A telegraph has 5 arms and each arm is capable of 4 distinct positions, including the position of rest. Find the total number of signals that can be made.

Answer 1

Telegraph is an instrument which has $n$ number of arms and capable of $m$ distinct positions. The telegraph produces the signals based on the position of the arms. For a distinct position of arms, there is an individual signal produced. So, the $n$ number of arms can arrange in $m$ distinct places in ${{m}^{n}}$ ways. If the rest position is included in ${{m}^{n}}$ ways then the number of signals produced is ${{m}^{n}}-1$.

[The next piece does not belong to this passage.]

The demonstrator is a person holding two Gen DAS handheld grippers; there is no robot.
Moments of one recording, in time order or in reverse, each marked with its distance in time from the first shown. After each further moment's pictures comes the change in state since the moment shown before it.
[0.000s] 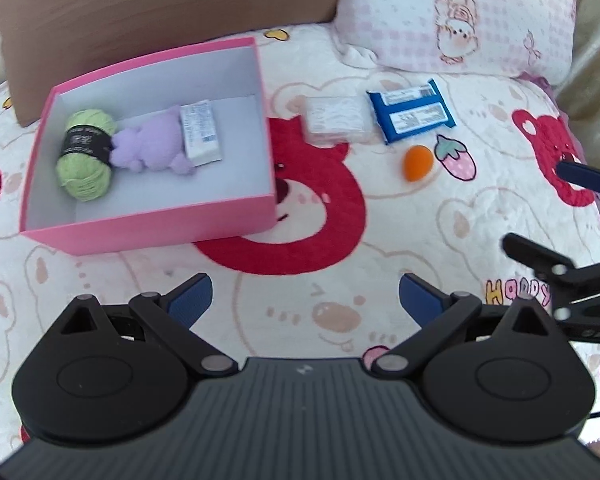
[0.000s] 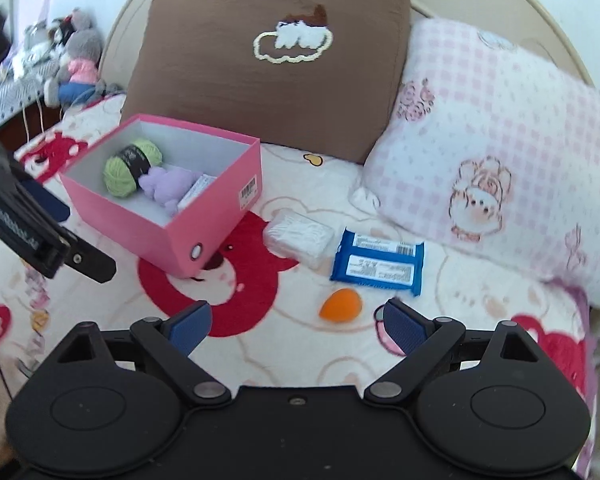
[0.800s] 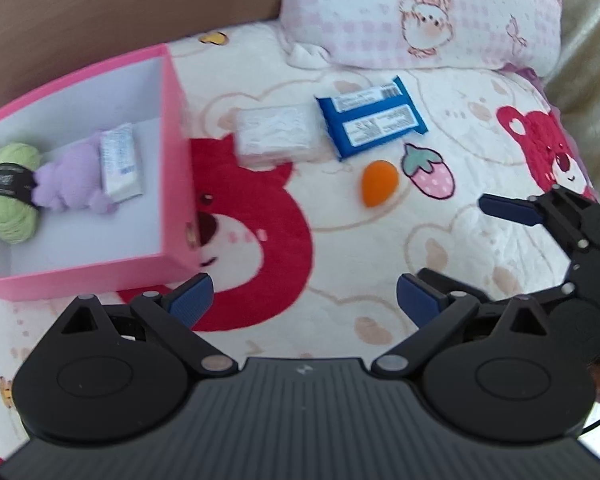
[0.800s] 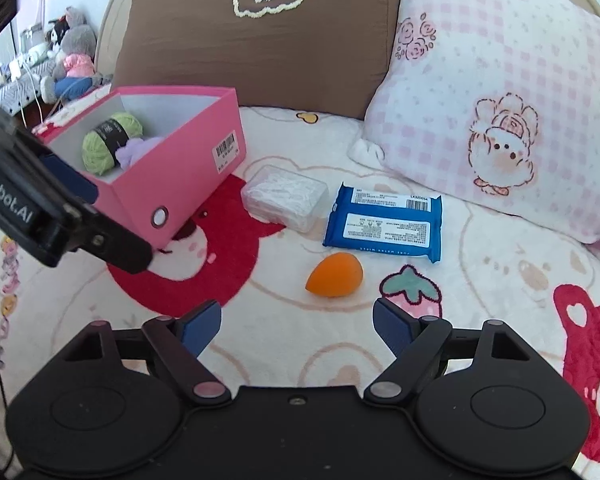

Complete step-by-step solution
Given that, the telegraph has $5$ arms and each arm is capable of $4$ distinct position then the number of ways that the $5$ arms can be arranged in $4$ distinct positions is ${{4}^{5}}$. In the problem they mentioned the 4 distinct positions including the position of rest, so we need to subtract the rest position from the number of possible positions. Then the possible number of positions is ${{4}^{5}}-1$. Hence the number of signals produced by the telegraph in ${{4}^{5}}-1$ arrangements of arms are possible with the help of $5$ arms and each arm are capable of $4$ distinct position is
$\begin{aligned} & {{4}^{5}}-1=1024-1 \\\ & =1023 \end{aligned}$

Note: Remember that in the question they mentioned that the rest position is also included in the possible positions then we have to subtract it from the number of possible positions. So many times, students don’t know the actual concept of the telegraph so they multiple $5$ with $4$ and write the answer as $20$. So, remember that for each possible position of the arm there is one signal, so we need to find the total number of possible positions of arms to get the number of signals.